# THE PROBLEM:
Word for word, repeat the data that follows. Do not include the pictures.

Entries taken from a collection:
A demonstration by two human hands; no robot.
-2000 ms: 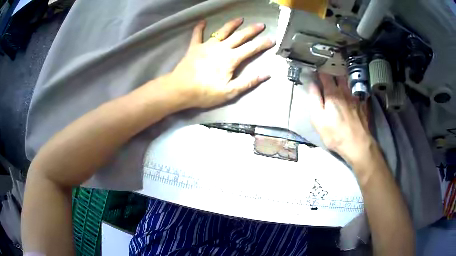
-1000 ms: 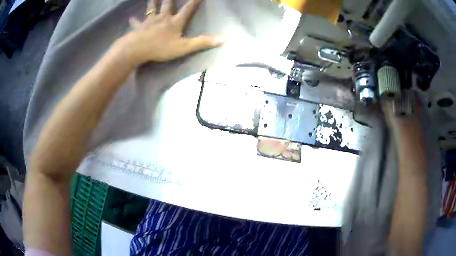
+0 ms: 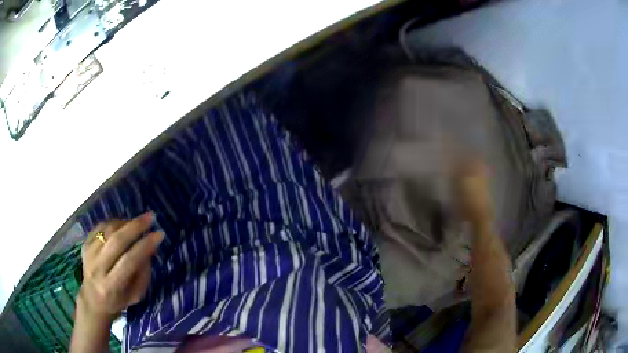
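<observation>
My left hand [image 3: 118,265], with a ring, is raised over the striped clothing at my lap, fingers loosely curled, with nothing visible in it. My right hand [image 3: 472,183] is blurred and reaches over a heap of beige-grey cloth [image 3: 420,241] on the right. A blurred lighter flat piece of cloth [image 3: 441,103] lies at its fingertips. Whether the fingers hold it cannot be told.
The white machine table [image 3: 227,41] curves across the upper left, with the metal needle plate [image 3: 69,34] and a brownish patch [image 3: 79,79] at the far upper left. A green crate [image 3: 51,296] is lower left. A pale surface [image 3: 592,89] is upper right.
The view has swung right and down from the machine to the lap and the cloth heap. My left hand has left the cloth on the table. My right hand has moved to the heap.
</observation>
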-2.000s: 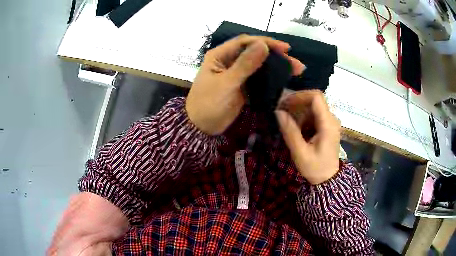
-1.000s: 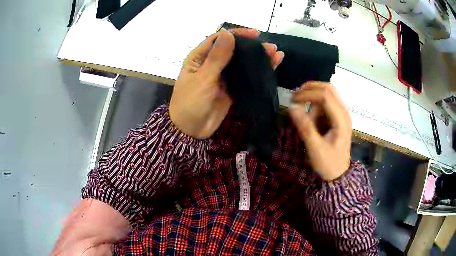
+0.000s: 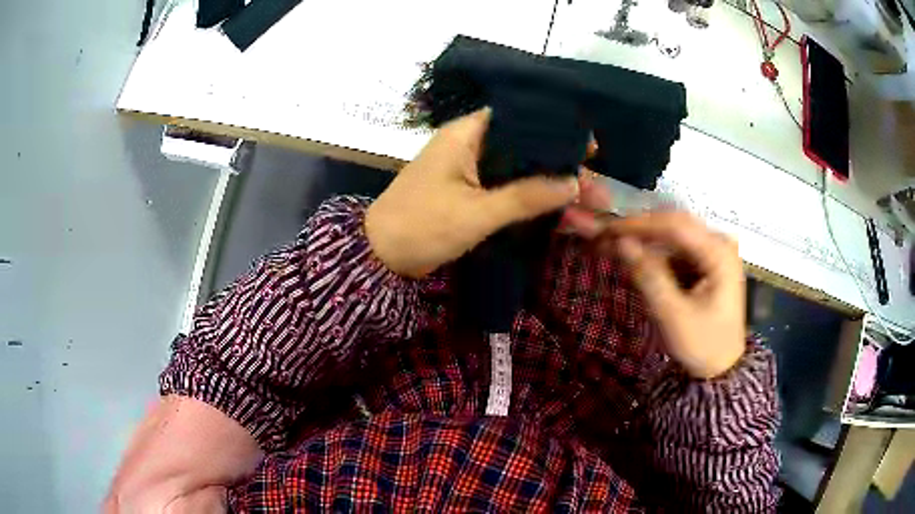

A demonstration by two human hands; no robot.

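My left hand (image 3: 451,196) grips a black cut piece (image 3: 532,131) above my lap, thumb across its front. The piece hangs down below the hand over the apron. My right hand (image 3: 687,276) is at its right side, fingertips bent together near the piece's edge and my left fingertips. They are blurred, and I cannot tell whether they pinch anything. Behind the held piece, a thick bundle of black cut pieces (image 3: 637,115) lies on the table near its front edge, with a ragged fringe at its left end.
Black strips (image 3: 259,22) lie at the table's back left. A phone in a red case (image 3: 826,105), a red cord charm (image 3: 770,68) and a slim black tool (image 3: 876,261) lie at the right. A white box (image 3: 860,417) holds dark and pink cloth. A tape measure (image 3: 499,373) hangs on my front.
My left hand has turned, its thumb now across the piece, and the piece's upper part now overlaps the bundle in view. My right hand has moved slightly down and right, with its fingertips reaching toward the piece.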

# ANSWER TO THIS EXERCISE:
A demonstration by two human hands; no robot.
-2000 ms: 
-1000 ms: 
+0 ms: 
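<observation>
My left hand [image 3: 118,265], with a ring, is raised over the striped clothing at my lap, fingers loosely curled, with nothing visible in it. My right hand [image 3: 472,183] is blurred and reaches over a heap of beige-grey cloth [image 3: 420,241] on the right. A blurred lighter flat piece of cloth [image 3: 441,103] lies at its fingertips. Whether the fingers hold it cannot be told.
The white machine table [image 3: 227,41] curves across the upper left, with the metal needle plate [image 3: 69,34] and a brownish patch [image 3: 79,79] at the far upper left. A green crate [image 3: 51,296] is lower left. A pale surface [image 3: 592,89] is upper right.
The view has swung right and down from the machine to the lap and the cloth heap. My left hand has left the cloth on the table. My right hand has moved to the heap.
</observation>
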-2.000s: 
-1.000s: 
+0.000s: 

A demonstration by two human hands; no robot.

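My left hand (image 3: 451,196) grips a black cut piece (image 3: 532,131) above my lap, thumb across its front. The piece hangs down below the hand over the apron. My right hand (image 3: 687,276) is at its right side, fingertips bent together near the piece's edge and my left fingertips. They are blurred, and I cannot tell whether they pinch anything. Behind the held piece, a thick bundle of black cut pieces (image 3: 637,115) lies on the table near its front edge, with a ragged fringe at its left end.
Black strips (image 3: 259,22) lie at the table's back left. A phone in a red case (image 3: 826,105), a red cord charm (image 3: 770,68) and a slim black tool (image 3: 876,261) lie at the right. A white box (image 3: 860,417) holds dark and pink cloth. A tape measure (image 3: 499,373) hangs on my front.
My left hand has turned, its thumb now across the piece, and the piece's upper part now overlaps the bundle in view. My right hand has moved slightly down and right, with its fingertips reaching toward the piece.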

Output for this exercise is now complete.